Copy every line from the data below in which the string "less" can be found.

**INPUT MATERIAL**
========
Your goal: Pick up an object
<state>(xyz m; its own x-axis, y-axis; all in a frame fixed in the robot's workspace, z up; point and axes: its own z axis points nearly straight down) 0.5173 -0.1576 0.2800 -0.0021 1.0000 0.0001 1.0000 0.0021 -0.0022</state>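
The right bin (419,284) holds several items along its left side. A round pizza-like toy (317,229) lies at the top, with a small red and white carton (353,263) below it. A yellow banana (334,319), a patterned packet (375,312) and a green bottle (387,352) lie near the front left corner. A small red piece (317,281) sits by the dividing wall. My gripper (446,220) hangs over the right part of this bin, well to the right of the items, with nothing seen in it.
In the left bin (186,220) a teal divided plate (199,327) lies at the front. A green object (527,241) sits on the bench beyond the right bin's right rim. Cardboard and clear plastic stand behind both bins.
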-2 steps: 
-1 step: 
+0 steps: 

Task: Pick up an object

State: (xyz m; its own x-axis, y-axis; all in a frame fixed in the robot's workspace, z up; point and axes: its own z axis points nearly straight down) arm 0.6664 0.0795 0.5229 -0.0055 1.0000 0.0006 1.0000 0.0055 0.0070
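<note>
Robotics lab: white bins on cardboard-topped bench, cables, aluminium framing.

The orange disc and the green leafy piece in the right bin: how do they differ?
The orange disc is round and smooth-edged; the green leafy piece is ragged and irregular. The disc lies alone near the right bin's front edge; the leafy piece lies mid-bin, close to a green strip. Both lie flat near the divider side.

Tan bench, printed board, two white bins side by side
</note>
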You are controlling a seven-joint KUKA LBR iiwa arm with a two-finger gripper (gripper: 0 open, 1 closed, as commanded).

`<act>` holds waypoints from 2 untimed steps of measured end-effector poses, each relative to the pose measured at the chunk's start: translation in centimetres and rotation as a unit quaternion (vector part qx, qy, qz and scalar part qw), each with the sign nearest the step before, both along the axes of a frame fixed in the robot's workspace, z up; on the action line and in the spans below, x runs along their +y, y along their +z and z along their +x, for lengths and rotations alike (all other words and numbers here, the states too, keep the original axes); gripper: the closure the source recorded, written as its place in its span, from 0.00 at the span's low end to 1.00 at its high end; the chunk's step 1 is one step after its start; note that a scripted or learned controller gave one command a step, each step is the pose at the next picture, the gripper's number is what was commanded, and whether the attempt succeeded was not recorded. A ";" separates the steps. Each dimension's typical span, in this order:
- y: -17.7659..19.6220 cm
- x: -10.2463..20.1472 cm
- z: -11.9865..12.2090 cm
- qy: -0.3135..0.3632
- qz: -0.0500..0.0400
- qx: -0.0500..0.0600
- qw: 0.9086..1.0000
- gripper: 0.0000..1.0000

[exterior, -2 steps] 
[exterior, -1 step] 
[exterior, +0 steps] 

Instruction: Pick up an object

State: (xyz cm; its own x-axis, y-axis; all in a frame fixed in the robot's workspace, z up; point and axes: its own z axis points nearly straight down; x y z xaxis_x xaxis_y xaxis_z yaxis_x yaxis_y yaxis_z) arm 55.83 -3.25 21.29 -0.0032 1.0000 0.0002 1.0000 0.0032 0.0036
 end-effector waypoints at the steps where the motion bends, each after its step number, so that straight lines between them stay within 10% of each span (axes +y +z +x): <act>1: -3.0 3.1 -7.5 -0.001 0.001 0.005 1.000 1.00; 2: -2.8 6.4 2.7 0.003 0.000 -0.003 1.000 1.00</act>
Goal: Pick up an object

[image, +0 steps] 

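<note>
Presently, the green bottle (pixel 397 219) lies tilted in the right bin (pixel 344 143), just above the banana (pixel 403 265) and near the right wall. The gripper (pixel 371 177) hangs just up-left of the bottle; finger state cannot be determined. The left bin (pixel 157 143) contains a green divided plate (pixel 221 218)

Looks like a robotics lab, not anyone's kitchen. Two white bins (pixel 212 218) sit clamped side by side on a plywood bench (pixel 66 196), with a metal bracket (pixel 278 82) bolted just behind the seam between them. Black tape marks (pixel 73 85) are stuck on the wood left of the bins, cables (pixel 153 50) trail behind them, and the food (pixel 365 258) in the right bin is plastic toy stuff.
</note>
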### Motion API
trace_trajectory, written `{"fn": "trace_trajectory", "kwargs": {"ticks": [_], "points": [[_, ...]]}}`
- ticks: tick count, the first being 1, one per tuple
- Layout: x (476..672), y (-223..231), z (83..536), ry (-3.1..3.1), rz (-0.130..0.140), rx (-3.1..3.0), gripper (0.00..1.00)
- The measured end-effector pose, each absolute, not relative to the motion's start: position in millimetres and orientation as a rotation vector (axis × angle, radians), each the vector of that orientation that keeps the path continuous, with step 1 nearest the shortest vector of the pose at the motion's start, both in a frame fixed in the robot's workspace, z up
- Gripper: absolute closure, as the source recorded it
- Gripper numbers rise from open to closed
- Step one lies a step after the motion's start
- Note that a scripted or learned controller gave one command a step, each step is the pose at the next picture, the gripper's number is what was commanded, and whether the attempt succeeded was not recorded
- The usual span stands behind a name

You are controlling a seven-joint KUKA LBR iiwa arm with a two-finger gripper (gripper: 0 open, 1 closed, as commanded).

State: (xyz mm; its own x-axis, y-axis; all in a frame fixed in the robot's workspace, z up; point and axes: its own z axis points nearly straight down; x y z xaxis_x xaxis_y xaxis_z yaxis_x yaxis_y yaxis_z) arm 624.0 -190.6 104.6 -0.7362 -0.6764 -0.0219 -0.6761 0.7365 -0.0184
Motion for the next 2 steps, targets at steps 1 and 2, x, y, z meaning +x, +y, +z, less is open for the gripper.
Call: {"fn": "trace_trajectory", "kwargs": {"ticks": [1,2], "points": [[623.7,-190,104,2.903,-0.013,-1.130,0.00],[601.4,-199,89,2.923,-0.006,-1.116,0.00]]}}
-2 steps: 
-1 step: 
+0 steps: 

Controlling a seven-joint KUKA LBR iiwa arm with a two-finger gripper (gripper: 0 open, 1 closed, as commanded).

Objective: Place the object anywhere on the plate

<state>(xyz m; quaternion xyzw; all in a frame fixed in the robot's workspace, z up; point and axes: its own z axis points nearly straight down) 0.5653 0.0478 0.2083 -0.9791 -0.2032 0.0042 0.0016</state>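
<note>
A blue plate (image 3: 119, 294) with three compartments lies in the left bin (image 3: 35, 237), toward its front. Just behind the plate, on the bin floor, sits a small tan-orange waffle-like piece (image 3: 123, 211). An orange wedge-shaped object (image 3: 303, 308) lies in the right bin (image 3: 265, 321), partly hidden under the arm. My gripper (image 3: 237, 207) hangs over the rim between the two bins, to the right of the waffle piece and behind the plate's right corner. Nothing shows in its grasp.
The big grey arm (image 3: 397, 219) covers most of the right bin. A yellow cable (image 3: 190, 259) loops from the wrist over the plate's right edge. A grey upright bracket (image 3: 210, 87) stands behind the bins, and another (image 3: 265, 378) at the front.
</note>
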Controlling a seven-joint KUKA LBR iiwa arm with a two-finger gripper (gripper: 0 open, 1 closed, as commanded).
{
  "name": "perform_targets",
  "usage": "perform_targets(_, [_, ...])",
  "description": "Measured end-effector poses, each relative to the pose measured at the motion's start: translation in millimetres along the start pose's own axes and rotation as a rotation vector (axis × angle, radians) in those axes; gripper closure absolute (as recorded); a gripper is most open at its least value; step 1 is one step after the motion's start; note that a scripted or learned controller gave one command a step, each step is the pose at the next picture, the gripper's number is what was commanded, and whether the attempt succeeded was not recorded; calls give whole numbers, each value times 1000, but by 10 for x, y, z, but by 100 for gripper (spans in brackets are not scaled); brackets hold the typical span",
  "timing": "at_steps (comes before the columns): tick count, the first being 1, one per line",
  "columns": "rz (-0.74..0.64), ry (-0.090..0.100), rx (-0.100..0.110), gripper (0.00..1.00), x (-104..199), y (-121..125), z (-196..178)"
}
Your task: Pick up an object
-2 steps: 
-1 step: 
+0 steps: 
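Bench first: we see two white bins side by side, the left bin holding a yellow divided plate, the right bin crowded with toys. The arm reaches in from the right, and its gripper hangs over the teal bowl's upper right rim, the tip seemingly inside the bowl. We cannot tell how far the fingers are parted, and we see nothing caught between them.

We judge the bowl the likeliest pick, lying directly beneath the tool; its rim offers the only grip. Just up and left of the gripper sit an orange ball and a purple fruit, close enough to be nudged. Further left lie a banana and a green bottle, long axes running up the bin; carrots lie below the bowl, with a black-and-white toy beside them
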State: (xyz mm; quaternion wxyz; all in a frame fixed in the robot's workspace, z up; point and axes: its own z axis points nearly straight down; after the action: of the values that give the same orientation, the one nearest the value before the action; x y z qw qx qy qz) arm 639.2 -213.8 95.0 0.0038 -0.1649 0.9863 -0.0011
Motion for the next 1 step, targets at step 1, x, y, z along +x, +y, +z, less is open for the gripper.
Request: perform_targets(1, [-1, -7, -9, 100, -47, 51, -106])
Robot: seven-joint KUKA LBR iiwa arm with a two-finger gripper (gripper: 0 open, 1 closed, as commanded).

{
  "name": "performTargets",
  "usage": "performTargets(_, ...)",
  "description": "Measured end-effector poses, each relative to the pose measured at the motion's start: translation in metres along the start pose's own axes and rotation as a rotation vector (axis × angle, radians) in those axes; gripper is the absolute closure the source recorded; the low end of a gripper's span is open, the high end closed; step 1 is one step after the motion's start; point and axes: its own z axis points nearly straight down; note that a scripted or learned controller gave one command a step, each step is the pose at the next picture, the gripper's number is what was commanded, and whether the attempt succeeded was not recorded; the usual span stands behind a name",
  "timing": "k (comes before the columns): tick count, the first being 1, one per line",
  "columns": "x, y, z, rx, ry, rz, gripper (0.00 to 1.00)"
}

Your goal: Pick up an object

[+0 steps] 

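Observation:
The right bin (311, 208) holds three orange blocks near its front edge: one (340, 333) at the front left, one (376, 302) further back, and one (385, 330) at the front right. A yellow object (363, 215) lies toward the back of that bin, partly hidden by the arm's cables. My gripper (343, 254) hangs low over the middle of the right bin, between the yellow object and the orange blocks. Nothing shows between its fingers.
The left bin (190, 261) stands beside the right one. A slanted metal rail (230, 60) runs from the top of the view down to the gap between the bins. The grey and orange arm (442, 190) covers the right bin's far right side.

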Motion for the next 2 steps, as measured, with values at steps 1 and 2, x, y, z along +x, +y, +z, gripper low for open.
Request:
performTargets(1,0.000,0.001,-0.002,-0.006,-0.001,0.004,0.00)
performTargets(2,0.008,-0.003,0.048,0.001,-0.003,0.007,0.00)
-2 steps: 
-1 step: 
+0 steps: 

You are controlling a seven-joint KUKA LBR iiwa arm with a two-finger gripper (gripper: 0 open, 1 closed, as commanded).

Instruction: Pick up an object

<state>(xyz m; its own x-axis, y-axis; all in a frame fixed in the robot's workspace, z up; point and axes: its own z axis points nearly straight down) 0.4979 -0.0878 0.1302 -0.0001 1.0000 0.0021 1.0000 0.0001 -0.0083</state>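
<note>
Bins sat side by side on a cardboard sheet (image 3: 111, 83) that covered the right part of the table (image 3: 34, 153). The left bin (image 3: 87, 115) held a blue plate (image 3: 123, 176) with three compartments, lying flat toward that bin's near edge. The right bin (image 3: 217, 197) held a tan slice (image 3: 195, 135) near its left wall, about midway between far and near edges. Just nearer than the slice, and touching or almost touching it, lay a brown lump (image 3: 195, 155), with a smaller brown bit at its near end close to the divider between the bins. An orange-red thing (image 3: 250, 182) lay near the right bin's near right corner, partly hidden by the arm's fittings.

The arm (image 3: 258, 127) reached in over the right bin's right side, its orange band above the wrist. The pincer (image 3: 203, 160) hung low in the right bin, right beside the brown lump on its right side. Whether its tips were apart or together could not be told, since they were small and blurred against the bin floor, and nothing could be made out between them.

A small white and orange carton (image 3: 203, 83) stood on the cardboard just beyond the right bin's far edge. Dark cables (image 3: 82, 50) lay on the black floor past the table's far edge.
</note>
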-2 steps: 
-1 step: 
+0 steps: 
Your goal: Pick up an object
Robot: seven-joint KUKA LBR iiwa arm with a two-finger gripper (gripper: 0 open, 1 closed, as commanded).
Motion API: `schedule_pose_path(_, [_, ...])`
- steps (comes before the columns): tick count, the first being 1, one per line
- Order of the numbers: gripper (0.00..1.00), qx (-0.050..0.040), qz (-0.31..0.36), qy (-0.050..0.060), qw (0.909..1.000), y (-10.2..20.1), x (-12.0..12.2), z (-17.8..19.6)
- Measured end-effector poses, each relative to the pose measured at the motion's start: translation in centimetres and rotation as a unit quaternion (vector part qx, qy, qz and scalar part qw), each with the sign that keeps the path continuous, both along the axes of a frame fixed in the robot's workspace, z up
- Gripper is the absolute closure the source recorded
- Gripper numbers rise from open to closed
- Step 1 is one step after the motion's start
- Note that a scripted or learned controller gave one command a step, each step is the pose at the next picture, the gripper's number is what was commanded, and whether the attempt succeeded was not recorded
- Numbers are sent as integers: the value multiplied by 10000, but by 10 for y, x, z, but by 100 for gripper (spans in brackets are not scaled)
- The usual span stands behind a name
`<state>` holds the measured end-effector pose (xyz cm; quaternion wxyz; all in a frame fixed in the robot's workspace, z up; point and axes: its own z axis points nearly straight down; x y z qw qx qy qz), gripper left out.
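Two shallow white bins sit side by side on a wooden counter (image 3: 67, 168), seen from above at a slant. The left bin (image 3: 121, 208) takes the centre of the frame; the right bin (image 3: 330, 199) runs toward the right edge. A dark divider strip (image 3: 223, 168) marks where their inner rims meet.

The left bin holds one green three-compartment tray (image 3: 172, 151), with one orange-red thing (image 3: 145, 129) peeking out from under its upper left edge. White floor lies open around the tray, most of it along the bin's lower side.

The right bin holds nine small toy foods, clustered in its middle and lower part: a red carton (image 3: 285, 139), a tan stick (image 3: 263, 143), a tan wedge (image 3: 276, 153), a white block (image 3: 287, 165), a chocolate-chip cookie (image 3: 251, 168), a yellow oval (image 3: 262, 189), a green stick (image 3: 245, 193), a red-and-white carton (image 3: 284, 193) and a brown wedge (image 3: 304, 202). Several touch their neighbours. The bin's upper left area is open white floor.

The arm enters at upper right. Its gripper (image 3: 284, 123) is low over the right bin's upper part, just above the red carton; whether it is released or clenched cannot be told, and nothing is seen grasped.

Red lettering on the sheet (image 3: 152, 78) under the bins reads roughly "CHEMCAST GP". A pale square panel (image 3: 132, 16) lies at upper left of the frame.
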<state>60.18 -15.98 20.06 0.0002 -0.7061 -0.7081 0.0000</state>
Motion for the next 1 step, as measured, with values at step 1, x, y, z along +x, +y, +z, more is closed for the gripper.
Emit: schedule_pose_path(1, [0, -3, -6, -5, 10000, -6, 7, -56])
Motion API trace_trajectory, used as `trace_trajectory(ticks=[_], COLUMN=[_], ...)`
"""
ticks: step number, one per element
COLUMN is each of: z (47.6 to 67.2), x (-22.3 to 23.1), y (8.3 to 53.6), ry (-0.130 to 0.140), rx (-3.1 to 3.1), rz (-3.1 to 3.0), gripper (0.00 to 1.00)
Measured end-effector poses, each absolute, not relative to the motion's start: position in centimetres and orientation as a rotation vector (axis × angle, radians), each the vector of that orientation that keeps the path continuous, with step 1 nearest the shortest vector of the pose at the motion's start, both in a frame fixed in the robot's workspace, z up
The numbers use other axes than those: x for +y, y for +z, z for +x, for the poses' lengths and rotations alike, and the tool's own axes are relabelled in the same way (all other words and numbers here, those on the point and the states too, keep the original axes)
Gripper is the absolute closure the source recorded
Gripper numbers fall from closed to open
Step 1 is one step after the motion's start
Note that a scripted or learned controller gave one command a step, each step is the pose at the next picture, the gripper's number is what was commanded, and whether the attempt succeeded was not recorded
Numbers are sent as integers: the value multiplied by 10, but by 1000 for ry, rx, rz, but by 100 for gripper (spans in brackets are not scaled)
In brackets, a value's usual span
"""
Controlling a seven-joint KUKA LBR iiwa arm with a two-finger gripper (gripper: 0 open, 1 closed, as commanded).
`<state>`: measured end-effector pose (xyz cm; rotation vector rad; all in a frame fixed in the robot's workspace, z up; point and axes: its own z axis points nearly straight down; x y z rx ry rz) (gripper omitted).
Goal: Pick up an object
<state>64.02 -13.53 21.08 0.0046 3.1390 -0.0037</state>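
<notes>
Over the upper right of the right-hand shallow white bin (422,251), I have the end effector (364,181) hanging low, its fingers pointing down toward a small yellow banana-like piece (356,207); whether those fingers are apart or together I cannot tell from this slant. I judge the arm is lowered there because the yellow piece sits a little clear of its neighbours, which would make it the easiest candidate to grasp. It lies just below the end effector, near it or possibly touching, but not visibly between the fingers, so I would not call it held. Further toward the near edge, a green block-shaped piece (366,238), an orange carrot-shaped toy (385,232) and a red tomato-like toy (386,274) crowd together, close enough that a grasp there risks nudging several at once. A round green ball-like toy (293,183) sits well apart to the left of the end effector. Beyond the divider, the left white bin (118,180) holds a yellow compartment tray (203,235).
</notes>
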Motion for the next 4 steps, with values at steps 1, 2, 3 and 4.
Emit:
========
**FINISHED TASK**
Motion for the next 2 steps, targets at steps 1 and 2, x, y, z meaning +x, +y, +z, less is open for the gripper.
Motion for the next 1 step, targets at step 1, x, y, z along +x, +y, +z, less is open for the gripper.

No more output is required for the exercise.